=== TASK BRIEF ===
Look through the listing below, find every line with the string "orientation", and copy it.

=== RECORDS FOR THE EXERCISE ===
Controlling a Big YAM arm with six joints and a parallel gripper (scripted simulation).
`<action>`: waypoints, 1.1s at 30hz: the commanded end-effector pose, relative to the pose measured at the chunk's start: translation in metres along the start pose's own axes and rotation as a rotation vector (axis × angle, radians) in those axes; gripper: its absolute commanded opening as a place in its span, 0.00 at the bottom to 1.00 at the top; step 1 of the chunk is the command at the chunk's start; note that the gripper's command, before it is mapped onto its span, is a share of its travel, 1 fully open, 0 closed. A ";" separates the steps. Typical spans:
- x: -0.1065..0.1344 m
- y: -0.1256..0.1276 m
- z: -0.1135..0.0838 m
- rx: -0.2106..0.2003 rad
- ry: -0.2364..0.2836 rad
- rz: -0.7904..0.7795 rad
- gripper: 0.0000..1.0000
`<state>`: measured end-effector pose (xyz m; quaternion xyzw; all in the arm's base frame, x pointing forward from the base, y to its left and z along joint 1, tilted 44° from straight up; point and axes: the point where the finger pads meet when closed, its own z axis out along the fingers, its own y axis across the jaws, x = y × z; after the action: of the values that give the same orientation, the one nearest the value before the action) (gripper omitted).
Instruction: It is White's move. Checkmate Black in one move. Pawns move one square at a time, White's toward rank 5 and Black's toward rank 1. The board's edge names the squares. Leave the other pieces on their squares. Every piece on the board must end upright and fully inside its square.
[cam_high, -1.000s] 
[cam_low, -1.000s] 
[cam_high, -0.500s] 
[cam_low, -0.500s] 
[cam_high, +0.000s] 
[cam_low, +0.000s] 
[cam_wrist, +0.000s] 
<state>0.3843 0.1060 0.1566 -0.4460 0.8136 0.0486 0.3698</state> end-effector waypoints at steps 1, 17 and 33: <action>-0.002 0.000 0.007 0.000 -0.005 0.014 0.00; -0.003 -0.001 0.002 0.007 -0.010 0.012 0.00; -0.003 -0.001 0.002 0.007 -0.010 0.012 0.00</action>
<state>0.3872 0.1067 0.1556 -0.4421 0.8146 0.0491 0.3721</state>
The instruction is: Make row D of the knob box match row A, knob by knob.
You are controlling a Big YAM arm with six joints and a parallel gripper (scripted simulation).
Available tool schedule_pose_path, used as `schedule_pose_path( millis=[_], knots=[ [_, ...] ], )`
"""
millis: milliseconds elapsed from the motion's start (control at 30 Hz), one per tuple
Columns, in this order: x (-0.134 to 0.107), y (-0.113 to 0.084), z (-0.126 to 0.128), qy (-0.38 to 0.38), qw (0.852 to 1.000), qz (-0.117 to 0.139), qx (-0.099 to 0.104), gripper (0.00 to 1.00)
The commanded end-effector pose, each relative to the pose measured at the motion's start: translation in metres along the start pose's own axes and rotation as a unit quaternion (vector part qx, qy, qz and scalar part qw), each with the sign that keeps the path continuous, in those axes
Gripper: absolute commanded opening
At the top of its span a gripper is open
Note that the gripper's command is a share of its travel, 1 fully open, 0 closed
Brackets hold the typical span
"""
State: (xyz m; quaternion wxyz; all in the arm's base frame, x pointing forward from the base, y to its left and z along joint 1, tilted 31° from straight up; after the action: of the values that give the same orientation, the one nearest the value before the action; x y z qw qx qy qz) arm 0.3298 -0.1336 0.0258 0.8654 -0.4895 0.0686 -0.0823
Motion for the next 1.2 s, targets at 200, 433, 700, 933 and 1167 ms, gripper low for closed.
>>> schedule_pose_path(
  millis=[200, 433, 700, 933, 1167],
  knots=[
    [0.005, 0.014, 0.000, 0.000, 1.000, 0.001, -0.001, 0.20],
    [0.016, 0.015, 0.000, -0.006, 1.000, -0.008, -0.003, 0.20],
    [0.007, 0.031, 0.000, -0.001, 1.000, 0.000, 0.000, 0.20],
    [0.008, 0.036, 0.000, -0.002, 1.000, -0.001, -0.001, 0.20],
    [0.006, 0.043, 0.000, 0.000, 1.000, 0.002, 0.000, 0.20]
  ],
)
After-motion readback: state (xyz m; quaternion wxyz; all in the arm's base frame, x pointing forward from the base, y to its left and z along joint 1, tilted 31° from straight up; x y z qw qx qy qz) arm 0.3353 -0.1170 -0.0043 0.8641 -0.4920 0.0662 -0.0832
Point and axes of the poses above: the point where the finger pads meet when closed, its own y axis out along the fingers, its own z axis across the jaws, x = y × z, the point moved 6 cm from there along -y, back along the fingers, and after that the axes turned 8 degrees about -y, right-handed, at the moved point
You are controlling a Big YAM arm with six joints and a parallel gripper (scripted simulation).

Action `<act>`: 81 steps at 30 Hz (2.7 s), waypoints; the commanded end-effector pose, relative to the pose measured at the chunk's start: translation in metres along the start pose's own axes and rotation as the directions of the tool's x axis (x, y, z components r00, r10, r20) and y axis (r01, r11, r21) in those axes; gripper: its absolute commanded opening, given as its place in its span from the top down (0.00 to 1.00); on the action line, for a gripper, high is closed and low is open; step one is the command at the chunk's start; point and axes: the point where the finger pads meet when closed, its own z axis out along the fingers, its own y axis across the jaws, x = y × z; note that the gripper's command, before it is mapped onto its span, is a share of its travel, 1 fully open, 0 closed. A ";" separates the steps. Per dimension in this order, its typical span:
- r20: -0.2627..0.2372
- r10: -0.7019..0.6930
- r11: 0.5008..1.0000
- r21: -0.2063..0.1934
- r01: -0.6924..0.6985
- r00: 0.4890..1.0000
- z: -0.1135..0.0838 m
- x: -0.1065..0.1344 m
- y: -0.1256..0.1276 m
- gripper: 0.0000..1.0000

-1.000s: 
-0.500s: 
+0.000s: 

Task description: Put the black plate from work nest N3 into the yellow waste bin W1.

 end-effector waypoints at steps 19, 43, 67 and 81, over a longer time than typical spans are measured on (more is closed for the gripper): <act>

=== ANSWER TO THIS PROBLEM ===
`<state>`: measured end-effector pose (xyz m; quaternion xyzw; all in the arm's base frame, x pointing forward from the base, y to its left and z along joint 1, tilted 44° from straight up; point and axes: the point where the finger pads meet when closed, its own z axis out along the fingers, its own y axis across the jaws, x = y × z; after the action: of the values that give the same orientation, the one nearest the value before the action) (gripper omitted).
State: (xyz m; quaternion wxyz; all in the arm's base frame, x pointing forward from the base, y to its left and z along joint 1, tilted 31° from straight up; after the action: of the values that give the same orientation, the one nearest the value before the action; x y z qw qx qy qz) arm 0.3298 -0.1336 0.0258 0.8654 -0.4895 0.0686 -0.0823

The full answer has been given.